Go to the report's properties tab in Report manager, select Execution, change to Render this report from a report execution snapshot, specify your schedule.
The primary solution to speeding SSRS reports is to cache the reports. If one does this (either my preloading the cache at 7:30 am for instance) or caches the reports on-hit, one will find massive gains in load speed.
Please note that I do this daily and professionally and am not simply waxing poetic on SSRS
Caching in SSRS
http://msdn.microsoft.com/en-us/library/ms155927.aspx
Pre-loading the Cache
http://msdn.microsoft.com/en-us/library/ms155876.aspx
If you do not like initial reports taking long and your data is static i.e. a daily general ledger or the like, meaning the data is relatively static over the day, you may increase the cache life-span.
Finally, you may also opt for business managers to instead receive these reports via email subscriptions, which will send them a point in time Excel report which they may find easier and more systematic.
You can also use parameters in SSRS to allow for easy parsing by the user and faster queries. In the query builder type IN(#SSN) under the Filter column that you wish to parameterize, you will then find it created in the parameter folder just above data sources in the upper left of your BIDS GUI.
[If you do not see the data source section in SSRS, hit CTRL+ALT+D.
See a nearly identical question here: Performance Issuses with SSRS
Few things can be done to improve the performance of the report which are as below:
1. Enable caching on the report manager and set a time period to refresh the cache.
2. Apply indexing on all the backend database tables that are used as a source in the report, although your stored procedure is already taking very less time in rendering the data but still applying indexing can further improve the performance at the backend level.
3. Use shared datasets instead of using embedded datasets in the report and apply caching on all these datasets as well.

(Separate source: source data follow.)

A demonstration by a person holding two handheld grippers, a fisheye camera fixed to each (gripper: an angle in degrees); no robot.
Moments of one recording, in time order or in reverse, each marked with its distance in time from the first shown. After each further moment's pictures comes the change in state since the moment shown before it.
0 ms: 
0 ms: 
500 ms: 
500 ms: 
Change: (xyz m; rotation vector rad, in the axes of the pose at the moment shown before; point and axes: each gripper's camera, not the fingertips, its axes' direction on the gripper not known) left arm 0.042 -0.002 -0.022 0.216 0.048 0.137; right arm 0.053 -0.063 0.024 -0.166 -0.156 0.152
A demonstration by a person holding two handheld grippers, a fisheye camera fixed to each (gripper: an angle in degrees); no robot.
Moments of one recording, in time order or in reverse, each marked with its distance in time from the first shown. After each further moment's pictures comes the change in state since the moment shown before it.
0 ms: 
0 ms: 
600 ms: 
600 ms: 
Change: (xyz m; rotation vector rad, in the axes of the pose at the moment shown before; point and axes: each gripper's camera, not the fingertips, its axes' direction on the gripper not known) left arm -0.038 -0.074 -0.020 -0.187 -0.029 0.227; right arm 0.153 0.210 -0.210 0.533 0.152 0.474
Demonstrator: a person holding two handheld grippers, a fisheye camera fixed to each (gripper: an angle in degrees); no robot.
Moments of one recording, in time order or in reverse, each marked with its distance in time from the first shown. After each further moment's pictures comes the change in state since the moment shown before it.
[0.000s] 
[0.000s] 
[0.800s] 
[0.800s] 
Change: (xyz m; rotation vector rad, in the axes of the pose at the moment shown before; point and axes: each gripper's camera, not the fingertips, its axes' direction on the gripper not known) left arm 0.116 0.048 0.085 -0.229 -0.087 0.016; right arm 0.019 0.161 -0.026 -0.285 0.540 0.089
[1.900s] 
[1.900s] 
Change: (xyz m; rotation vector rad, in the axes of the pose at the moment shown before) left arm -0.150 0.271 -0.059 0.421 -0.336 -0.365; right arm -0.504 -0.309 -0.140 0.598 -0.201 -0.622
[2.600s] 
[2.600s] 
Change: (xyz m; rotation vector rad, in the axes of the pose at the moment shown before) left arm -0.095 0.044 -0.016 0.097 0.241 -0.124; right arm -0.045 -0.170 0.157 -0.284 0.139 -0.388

4. If possible, set the parameters to load default values.
5. Try to reduce the data that is selected by the stored procedure, e.g. if the report contains historical data which is of no use, a filter can be added to exclude that data.
I experienced the same issue. Query ran in SQL just fine but was slow as anything in SSRS. Are you using an SSRS parameter in your dataset? I've found that if you use the report parameter directly in certain queries, there is a huge performance hit.
Instead, if you have a report parameter called #reportParam, in the dataset, simply do the following:
declare #reportParamLocal int
set #reportParamLocal = #reportParam
select * from Table A where A.field = #reportParam
It's a little strange. I don't quite know why it works but it does for me.
One quick thing you may want to look at is whether elements on your report could be slowing down the execution.
For example i have found massive execution time differences when converting between dateTimes. Do any elements on report use the CDate function? If so you may want to consider doing your formatting at the sql level.
Conversions in general can cause a massive slow down so take the time to look into your dataset and see what may be the problem.
This is a bit of a mix of the answers above, but do your best to get the data back from your stored procedure in the simplest and most finished format. I do all my sorting, grouping and filtering up on the server. The server is built for this and I just let reporting services do the pretty display work.
I had the same issue ... it was indeed the rendering time but more specifically, it was because of the SORT being in SSRS. Try moving your sort to the stored procedure and removing any SORT from the SSRS report. On 55K rows, this will improve it dramatically.
Further to #RomanBadiornyi's answer, try adding
OPTION (RECOMPILE)
to the end of your main query in the stored procedure.
This will ensure the query is recompiled for different parameters each time, in case different parameters need a different execution plan.